The Uncomfortable Truth About Multi-Agent Systems
One of the most valuable parts of Lance's presentation was his honest assessment of multi-agent architectures:
The dream: Specialized agents working in harmony
The reality: "Multi-agents can't coordinate very well and so they can make conflicting decisions"
His pragmatic solution: Use multi-agent systems for information gathering only. Let them explore in parallel, but centralize all decision-making and synthesis.
Beyond the Hype: What Actually Works
Lance concluded with a simple summary:
- Most popular: Offloading (because it just works)
- Most controversial: Reduction (information loss is real)
- Most sophisticated: Retrieval systems (but implementation quality varies)
- Most dangerous: Uncoordinated multi-agent systems
- Most underutilized: Caching (huge cost savings waiting to be captured)
The Road Ahead
Lance's parting thought reinforced Drew's vision while adding practical urgency: "Context engineering is just one small piece of an emerging thick layer of non-trivial software that coordinates LLM calls into full LLM apps."

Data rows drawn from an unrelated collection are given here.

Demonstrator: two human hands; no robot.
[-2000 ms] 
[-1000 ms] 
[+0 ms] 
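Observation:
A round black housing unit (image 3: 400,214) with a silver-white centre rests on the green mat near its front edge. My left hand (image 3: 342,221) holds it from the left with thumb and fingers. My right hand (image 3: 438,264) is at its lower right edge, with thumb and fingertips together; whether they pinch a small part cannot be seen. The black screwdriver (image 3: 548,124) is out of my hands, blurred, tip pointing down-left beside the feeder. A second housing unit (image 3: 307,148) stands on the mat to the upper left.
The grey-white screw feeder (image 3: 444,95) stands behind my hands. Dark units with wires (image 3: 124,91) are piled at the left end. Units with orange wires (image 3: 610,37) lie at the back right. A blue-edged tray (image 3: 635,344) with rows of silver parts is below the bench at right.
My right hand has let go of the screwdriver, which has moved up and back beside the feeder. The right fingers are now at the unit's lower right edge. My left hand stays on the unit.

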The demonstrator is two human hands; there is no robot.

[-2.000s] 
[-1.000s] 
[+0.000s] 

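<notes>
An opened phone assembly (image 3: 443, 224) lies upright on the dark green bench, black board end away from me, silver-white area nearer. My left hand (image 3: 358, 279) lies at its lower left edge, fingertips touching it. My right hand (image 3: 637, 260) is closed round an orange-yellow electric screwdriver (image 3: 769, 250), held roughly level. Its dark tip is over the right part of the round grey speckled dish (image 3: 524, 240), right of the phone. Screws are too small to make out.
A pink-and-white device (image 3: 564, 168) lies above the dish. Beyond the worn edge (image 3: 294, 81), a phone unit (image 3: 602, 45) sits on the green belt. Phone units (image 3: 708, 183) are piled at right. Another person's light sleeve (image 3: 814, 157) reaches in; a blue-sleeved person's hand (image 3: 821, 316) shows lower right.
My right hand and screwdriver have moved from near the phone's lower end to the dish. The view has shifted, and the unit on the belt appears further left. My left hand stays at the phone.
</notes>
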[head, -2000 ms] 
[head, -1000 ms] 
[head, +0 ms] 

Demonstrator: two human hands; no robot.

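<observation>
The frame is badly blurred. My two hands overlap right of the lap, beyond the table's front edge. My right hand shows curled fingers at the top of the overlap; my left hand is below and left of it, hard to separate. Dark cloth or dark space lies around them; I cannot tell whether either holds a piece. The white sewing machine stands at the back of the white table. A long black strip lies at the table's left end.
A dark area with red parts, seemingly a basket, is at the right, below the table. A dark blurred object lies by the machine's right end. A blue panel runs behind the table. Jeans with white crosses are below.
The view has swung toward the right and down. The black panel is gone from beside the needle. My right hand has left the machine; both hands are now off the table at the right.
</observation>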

The term "ChatGPT wrapper" isn't just wrong—it's dangerously misleading. What teams are building requires sophisticated orchestration, careful information architecture, and yes, context engineering.
Key Takeaways for Practitioners
- Start with offloading: It's the safest, most universally applicable technique
- Be extremely careful with reduction: Information loss is real and often catastrophic
- Invest in retrieval infrastructure: This is where competitive advantage lives
- Design multi-agent systems for gathering, not deciding: Centralize synthesis
- Don't ignore caching: The cost savings are too significant to pass up
Conclusion: From Philosophy to Production
Where Drew gave us the language and framework to think about Context Engineering, Lance showed us what it looks like in the trenches. The techniques presented here aren't theoretical—they're extracted from systems handling millions of tokens and hundreds of tool calls in production today.

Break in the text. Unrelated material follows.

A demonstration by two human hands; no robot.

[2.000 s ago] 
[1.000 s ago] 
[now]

The message is clear: Context Engineering isn't just a useful concept—it's an essential discipline for anyone building serious AI applications. The teams that master these techniques will build the agents that actually work. The ones that don't will keep wondering why their demos break in production.
As we move from the "ChatGPT wrapper" era to the age of sophisticated AI applications, Context Engineering will separate the demos from the deployments. Lance's presentation didn't just validate Drew's vision—it gave us the blueprints to build it.
Resources for Deeper Exploration
- Open-Deep-Research: Complete implementation of these patterns: github.com/langchain-ai/open-deep-research
- Context Engineering Examples: github.com/langchain-ai/how_to_fix_your_context
- The Manus Architecture: Detailed write-up on their 50-tool-call system
- Anthropic's Multi-Agent Patterns: Reference implementations for agent coordination
The future isn't just about better prompts—it's about better context. And now we know how to build it.
This article covers Lance Martin's practical presentation on Context Engineering, delivered at LangChain HQ in San Francisco on July 23rd. As one of the early engineers at LangChain and a core contributor to their Python open source library, Lance brings firsthand experience from building the tools and systems that thousands of developers use to implement context engineering in production.